Tech Bundle

SG MEM

Singapore Membrane Consortium

Traditionally, membrane technology has been widely adopted by the water industry due to its lower cost and higher efficiency across the water production, treatment and recycling process. However, innovations in membrane technology are increasingly being applied in the energy, pharmaceutical, biomedical, food and beverage, and environmental sectors. 

SG MEM has been set up as a platform to showcase Singapore’s unique ecosystem for membrane technology and to foster partnerships and collaborations towards developing innovative enterprise solutions beyond the traditional water space. These advancements highlight the growing importance and versatility of membrane technology across multiple industries. Explore the future of membrane technology with SG MEM and unlock new opportunities for your business.

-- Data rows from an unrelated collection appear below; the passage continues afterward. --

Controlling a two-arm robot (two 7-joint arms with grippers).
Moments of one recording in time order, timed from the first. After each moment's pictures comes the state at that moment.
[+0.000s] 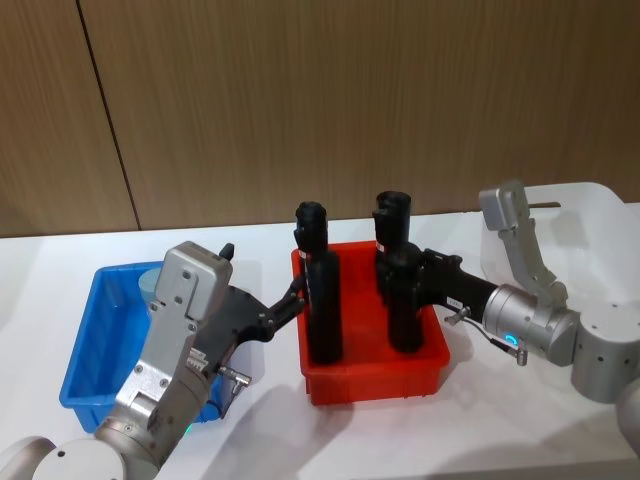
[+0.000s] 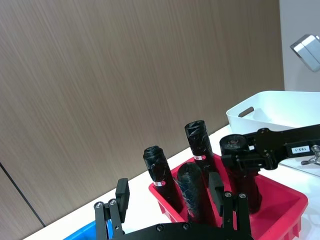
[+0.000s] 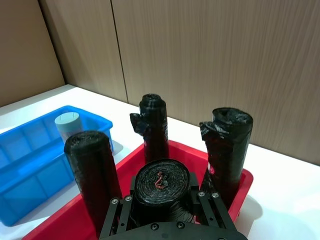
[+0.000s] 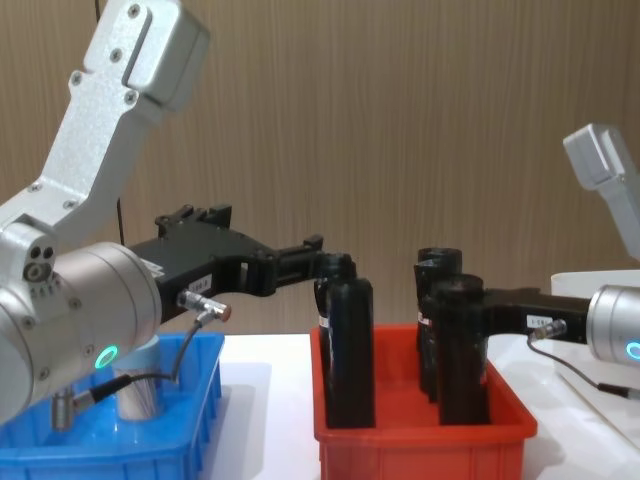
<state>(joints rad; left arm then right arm) -0.24 0.38 0.45 -1.63 -0.20 0.01 -0.01 0.69 0.15 -0.31 -0.74 0.25 -0.08 0.63</state>
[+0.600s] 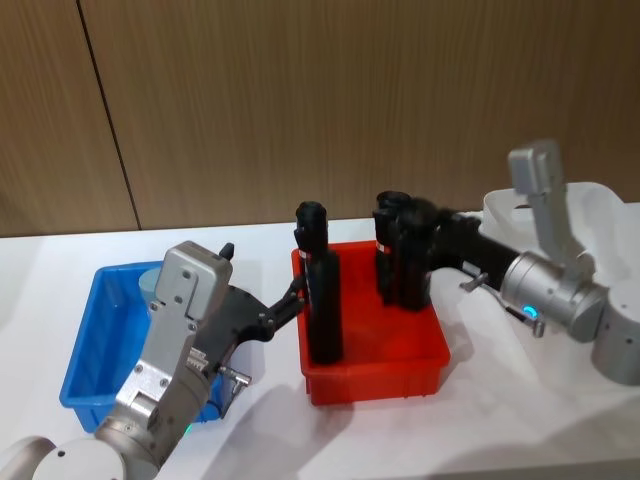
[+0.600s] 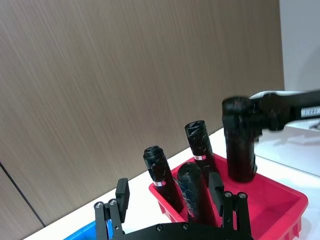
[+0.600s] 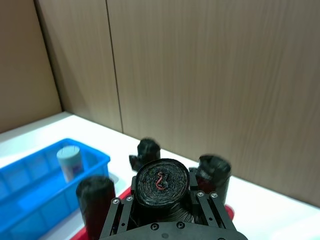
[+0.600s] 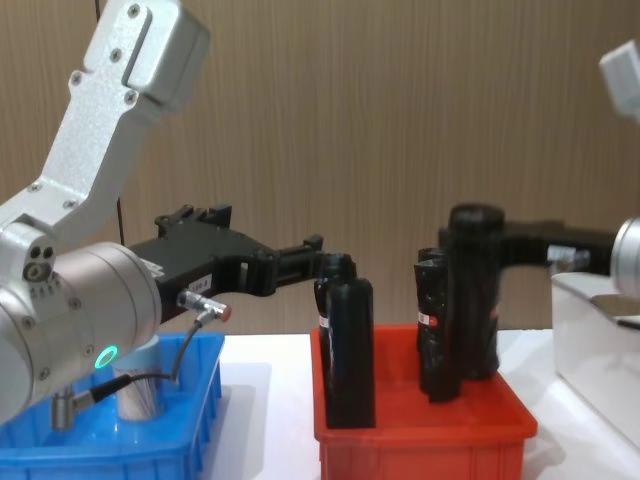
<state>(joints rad) -0.24 0.38 0.45 -1.63 -0.20 0.01 -0.01 0.60 0.20 -0.28 -1.01 0.29 -0.01 0.56</state>
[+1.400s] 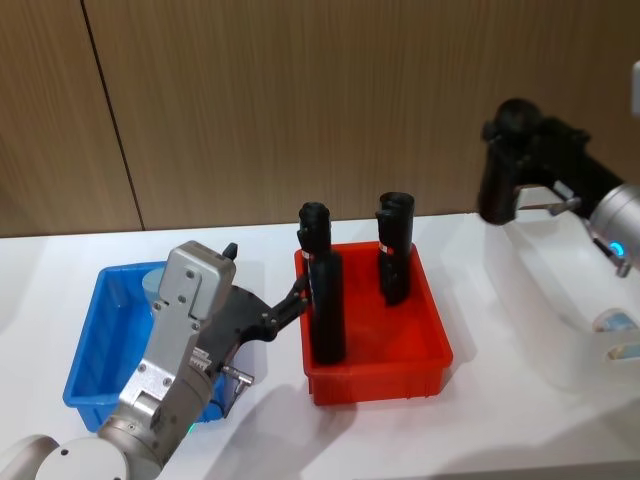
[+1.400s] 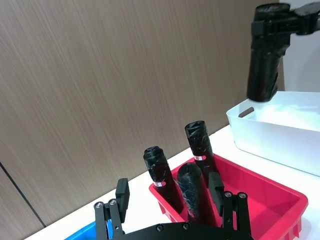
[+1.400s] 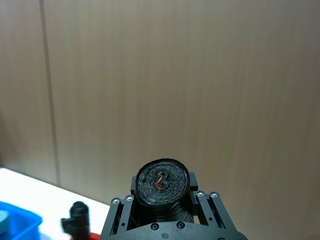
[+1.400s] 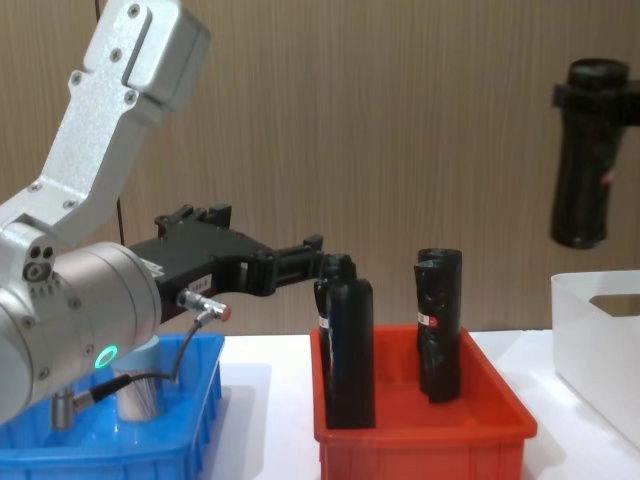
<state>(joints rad) -0.24 0.38 0.45 -1.63 -0.20 0.01 -0.01 0.51 0.31 -0.17 -1.34 0.32 0.04 0.35</state>
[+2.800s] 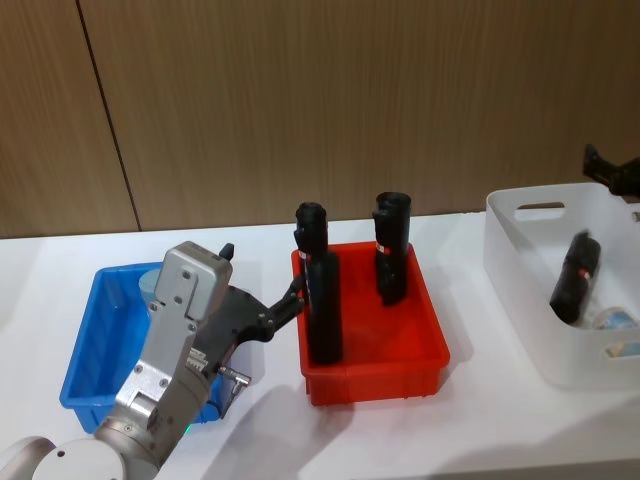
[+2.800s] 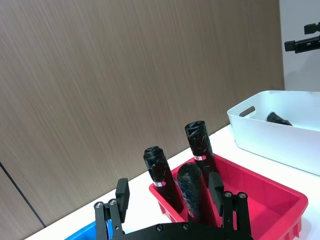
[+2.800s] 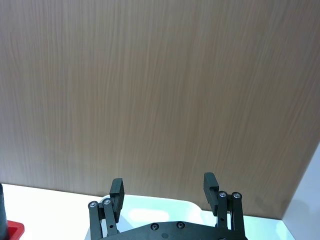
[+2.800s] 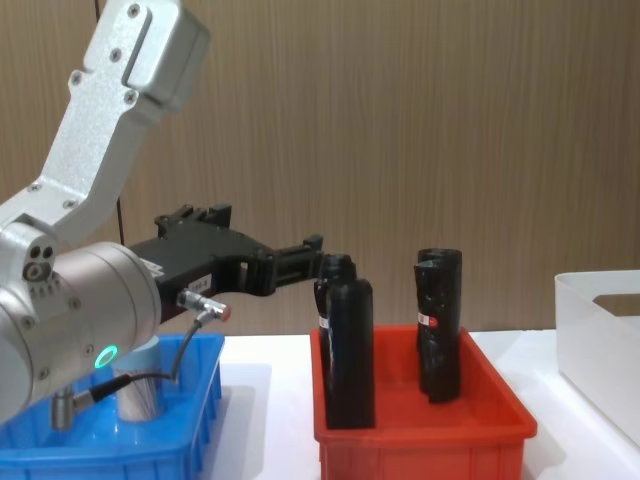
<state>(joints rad) -0.24 0.38 0.45 -1.63 -0.20 0.01 -0.01 0.53 0.37 -0.10 -1.20 0.19 0.06 0.13</state>
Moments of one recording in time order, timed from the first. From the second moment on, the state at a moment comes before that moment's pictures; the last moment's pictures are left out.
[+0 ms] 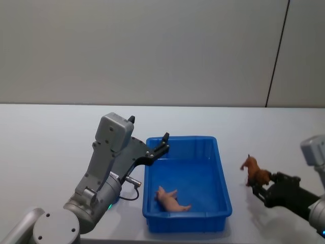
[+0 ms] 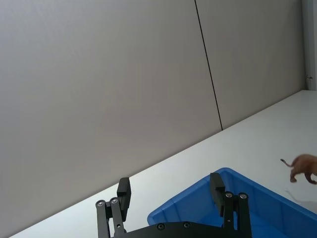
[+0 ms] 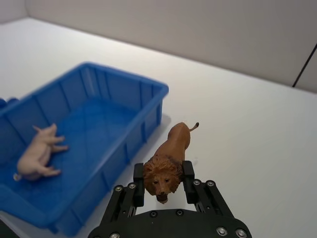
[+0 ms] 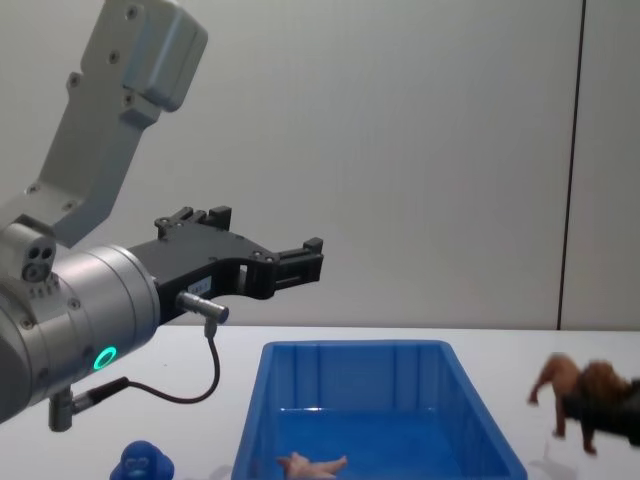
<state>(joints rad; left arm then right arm) -0.24 0.38 0.45 -1.63 -0.20 0.01 -0.01 0.07 0.41 -0.22 -1.64 0.30 0.32 0.31</state>
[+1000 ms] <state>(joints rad) -0.24 0.38 0.45 -1.63 -0.20 0.01 -0.01 0.16 0.33 -0.28 -1.74 0.29 0.37 0.34</state>
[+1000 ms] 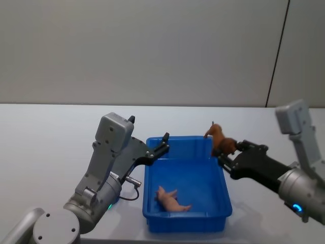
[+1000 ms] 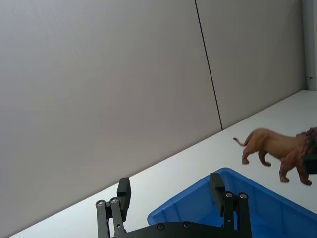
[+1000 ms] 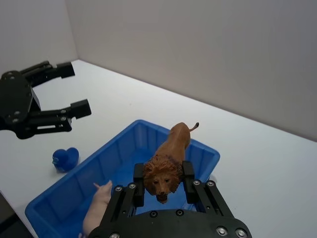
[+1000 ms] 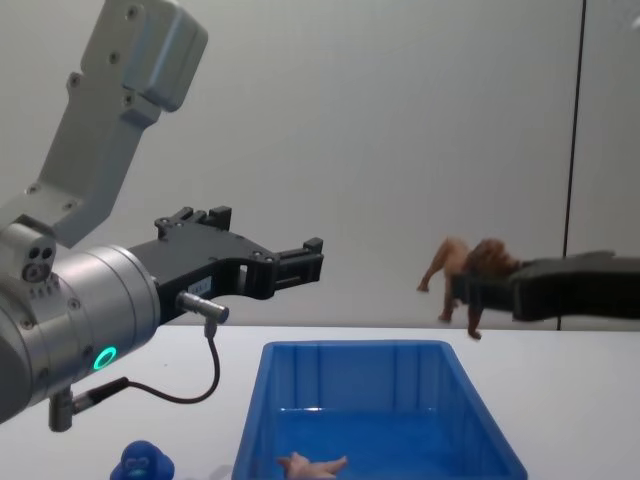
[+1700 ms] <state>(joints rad) -0.24 0.38 0.45 -1.63 -0.20 0.01 -0.01 0.18 0.29 -0.32 -1.67 0.23 0.39 0.34</state>
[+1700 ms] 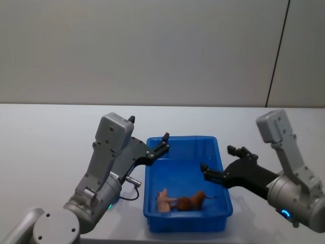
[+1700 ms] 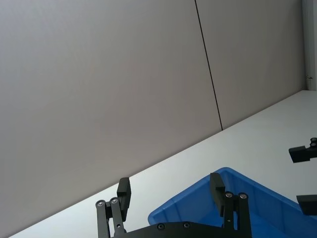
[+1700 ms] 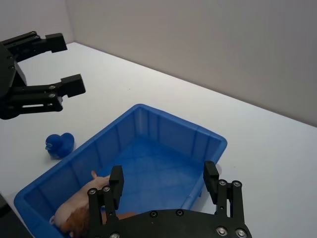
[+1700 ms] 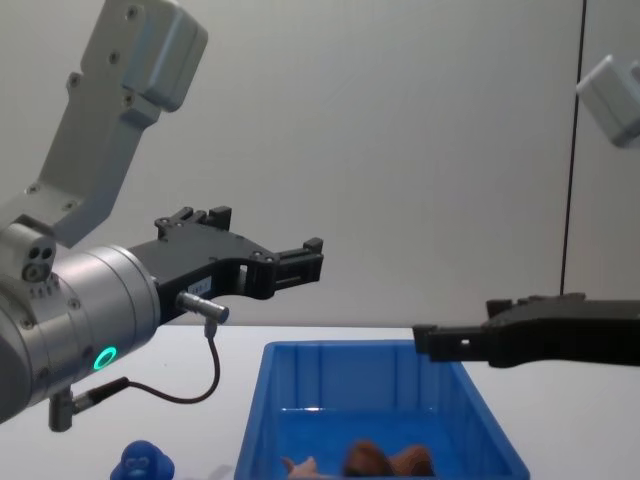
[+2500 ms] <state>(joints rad) -0.24 0.38 0.45 -1.63 -0.20 0.01 -0.01 0.21 0.37 -0.24 -1.59 0.30 0.28 0.41</state>
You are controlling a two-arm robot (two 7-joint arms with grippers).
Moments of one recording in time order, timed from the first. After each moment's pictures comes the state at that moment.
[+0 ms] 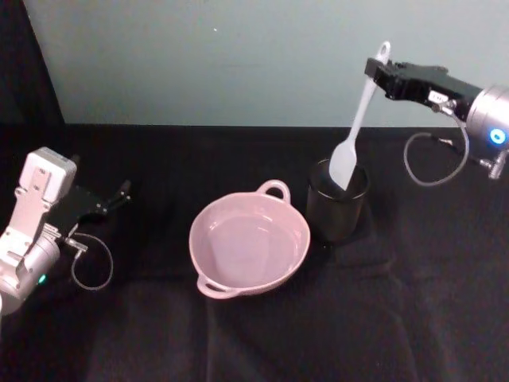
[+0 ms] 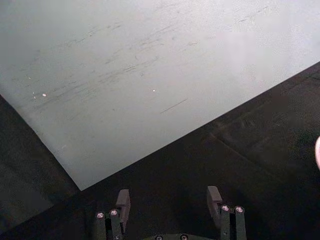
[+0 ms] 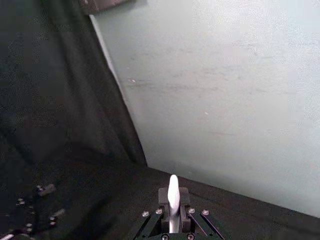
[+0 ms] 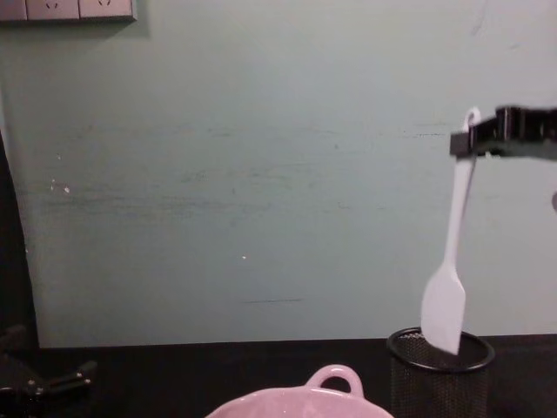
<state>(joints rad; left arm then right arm) -0.20 0.60 0.45 -1.41 -0.25 -0.12 0.03 0.49 0.61 -0.36 -1.67 0.89 0.48 0.16</state>
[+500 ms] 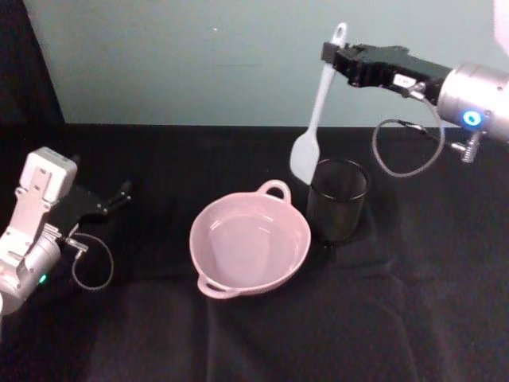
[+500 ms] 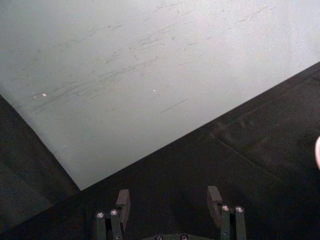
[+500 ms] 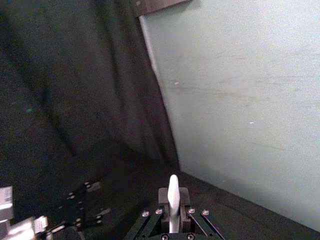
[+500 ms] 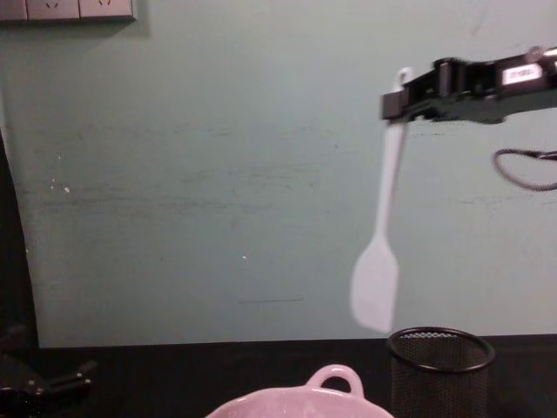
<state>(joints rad) -0.20 0.60 0.45 -1.41 -0.25 -0.12 0.03 0.59 0.60 -0.45 -1.70 0.93 0.52 0.22</state>
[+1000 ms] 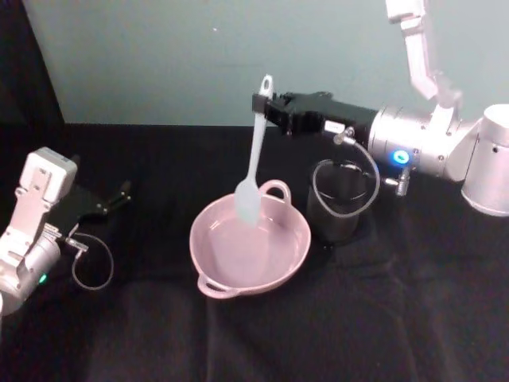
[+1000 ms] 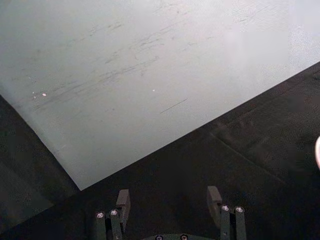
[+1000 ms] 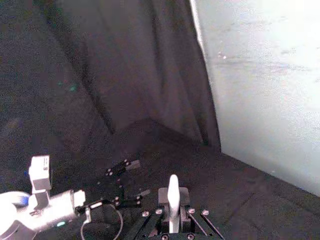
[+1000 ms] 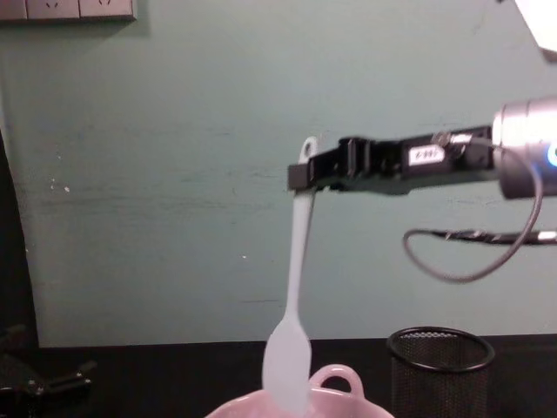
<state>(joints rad) -0.20 0.60 0.45 -1.41 -0.25 -0.12 0.03 0.64 0.52 -0.62 -1.57 0.91 0.44 0.35</state>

Nature-Inspired Superhydrophobic Membranes for Membrane Distillation
Current state-of-the-art lab-scale methods for fabricating superhydrophobic membranes for membrane distillation often involve complex surface modifications or the use of nanomaterials. However, these methods are difficult to scale up. This technology relates to a pure rheological spray-assisted non-solvent induced phase separation (SANIPS) approach to fabricate superhydrophobic polyvinylidene fluoride (PVDF) membranes. The resulting membranes have high porosity, superhydrophobicity, high liquid entry pressure, and hierarchical micro/nanostructures. They can also be easily scaled up. The spraying step caused local distortion of the membrane surface, which induced a two-stage phase inversion. This led to the formation of multilevel polymeric crystal structures. The morphological structures and other membrane properties (e.g., mechanical strength and liquid entry pressure) could be tuned by applying spraying materials with different physicochemical properties. This facile fabrication method will pave the way for the large-scale production of superhydrophobic membranes for membrane distillation.
Nanofiltration and Reverse Osmosis Membranes with High Water Permeability
Thin film composite (TFC) membranes are the main membrane types for reverse osmosis (RO) and nanofiltration (NF) membranes. RO membranes can be used for desalination, utility water treatment, wastewater treatment and reuse as well as process water treatment. NF membranes can allow monovalent ions, such as sodium chloride, to pass through the membrane, while rejecting divalent and multivalent ions, such as sodium sulfate. It has applications in the diary, food, dye, biotech, pharmaceutical and industrial processes for concentrating targeted streams. Boosting membrane permeability without a decrease in their rejection to target ions has been the objective of many membrane producers. Many methods have been proposed in literature to achieve the target, such as incorporating nanoparticles or surfactants. However, the synthesis of uniform nanoparticles in large scale is a problem and the long-term stability of nanoparticles in the polyamide layer is of concern. The process of adding surfactants is also not controllable, leading to a potential concern for quality control in the final membrane product. This invention relates to a simple method to increase the water permeability of thin film composite membranes for nanofiltration and reverse osmosis by 2 to 5 times.
Modified Thin-Film Composite Membranes for Enhanced Reverse Osmosis
Thin-film nanocomposite (TFN) membranes are a promising technology for desalination to increase water permeability of thin-film composite (TFC) membranes without compromising selectivity. However, their widespread use has been limited by the time and resources required to synthesise the necessary nanomaterials.  This invention relates to a methodology to form TFN membranes directly on TFC membranes, resulting in membranes with enhanced water permeability with little compromise on salt rejection.